Les assureurs vie jugent le projet de François Hollande lourd de conséquences
Les assureurs s’inquiètent des conséquences du projet de François Hollande, qui soumettrait l’assurance vie au barème de l’imposition sur le revenu. Alors que la fiscalité de ce produit incite les français à conserver leur épargne sur une période d’au moins huit ans, la mesure souhaitée par le candidat à la présidentielle conduirait à une raréfaction de l’épargne longue, selon les professionnels.
Cette annonce est «purement politique et ne pourra jamais être mise en œuvre en l’état. L’assurance vie est en effet un vecteur clé du placement de la dette de l’Etat français, qui se tirerait dès lors une balle dans le pied», estime Cyrille Chartier-Kastler, président de Facts & Figures.
En 2011, les actifs des assureurs (1.713 milliards d’euros) étaient placés à hauteur de 33% dans des obligations d’Etat de l’OCDE, selon les données de la Fédération française des sociétés d’assurances. Alors que l’assurance vie fait déjà face à une décollecte nette depuis août, «une telle mesure, qui engendrerait des rachats importants de la part des épargnants, générerait un problème de gestion actif-passif pour les assureurs. Cela poserait un problème systémique: certains assureurs seraient contraints de céder des actifs, tels que les obligations d’Etat, pour faire face à ces rachats. L’Etat devrait alors voler à leur secours», relève Cyrille Chartier-Kastler.

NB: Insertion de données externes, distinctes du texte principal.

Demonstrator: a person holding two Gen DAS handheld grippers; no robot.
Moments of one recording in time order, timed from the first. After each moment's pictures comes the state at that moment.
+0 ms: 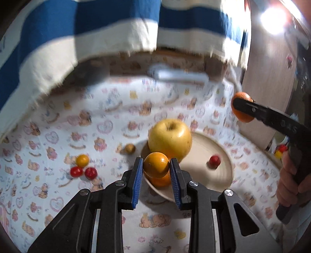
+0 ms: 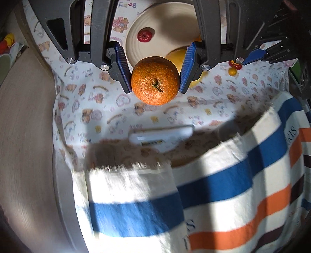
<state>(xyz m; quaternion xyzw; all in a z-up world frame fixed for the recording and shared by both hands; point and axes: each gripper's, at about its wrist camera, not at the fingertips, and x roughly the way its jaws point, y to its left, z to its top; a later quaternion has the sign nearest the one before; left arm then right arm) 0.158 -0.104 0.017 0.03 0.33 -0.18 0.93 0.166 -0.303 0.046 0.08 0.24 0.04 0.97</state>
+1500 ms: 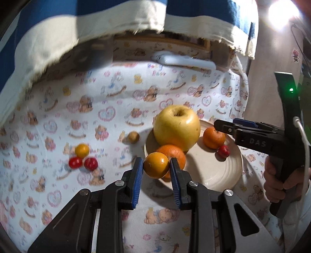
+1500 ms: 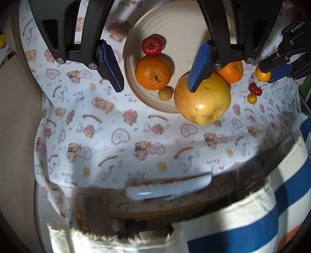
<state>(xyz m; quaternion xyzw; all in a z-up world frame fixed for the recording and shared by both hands) 0.169 -0.097 0.010 0.04 0.34 -0.17 0.92 0.203 -0.298 -0.007 0.06 0.33 0.04 0.94</state>
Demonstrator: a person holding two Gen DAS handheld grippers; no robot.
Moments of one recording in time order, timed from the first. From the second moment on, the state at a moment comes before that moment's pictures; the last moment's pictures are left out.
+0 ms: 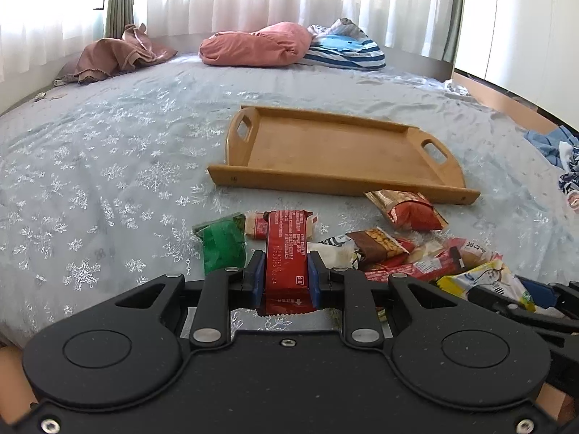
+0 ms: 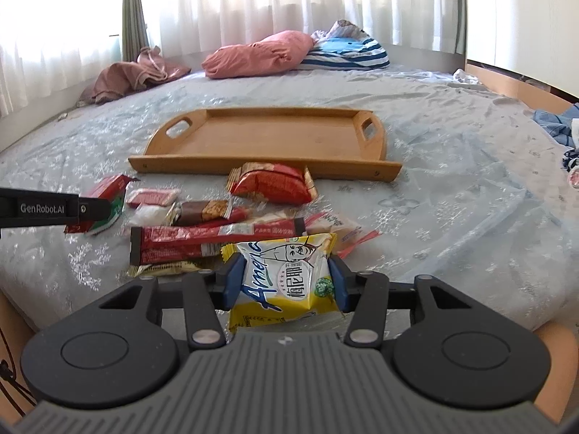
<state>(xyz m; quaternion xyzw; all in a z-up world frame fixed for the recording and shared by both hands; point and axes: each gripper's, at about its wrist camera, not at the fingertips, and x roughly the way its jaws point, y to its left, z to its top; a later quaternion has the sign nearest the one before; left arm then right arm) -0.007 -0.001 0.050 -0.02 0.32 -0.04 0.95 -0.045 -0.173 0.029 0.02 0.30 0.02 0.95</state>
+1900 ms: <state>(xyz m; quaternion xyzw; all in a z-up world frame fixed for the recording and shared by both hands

«Il nous faudrait réfléchir à un moyen de réintroduire la durée de l’épargne dans le calcul de l’impôt sur le revenu. La stabilité de l’épargne doit être impérativement favorisée, l’Etat français ne pouvant se passer d’une épargne longue», corrobore Jean-Luc de Boissieu, secrétaire général du Gema (Groupement des entreprises mutuelles d’assurance).
Hier sur BFM TV, Michel Sapin, chargé du projet du candidat socialiste, a cependant semblé faire machine arrière. L’assurance vie «doit pouvoir bénéficier de règles qui sont à peu près similaires à celles d’aujourd’hui» a-t-il indiqué, en ajoutant que «François Hollande ne propose pas, pour l'épargne longue des contrats d’assurance-vie, de modification des règles». Reste à définir cette «épargne longue des contrats».
D’ici là, l’incertitude fiscale pourrait peser sur la collecte. «Il faut arrêter de modifier sans cesse les règles sur la législation de ce produit au risque de casser la confiance des épargnants», avertit Charles Relecom, président de Swiss Life France.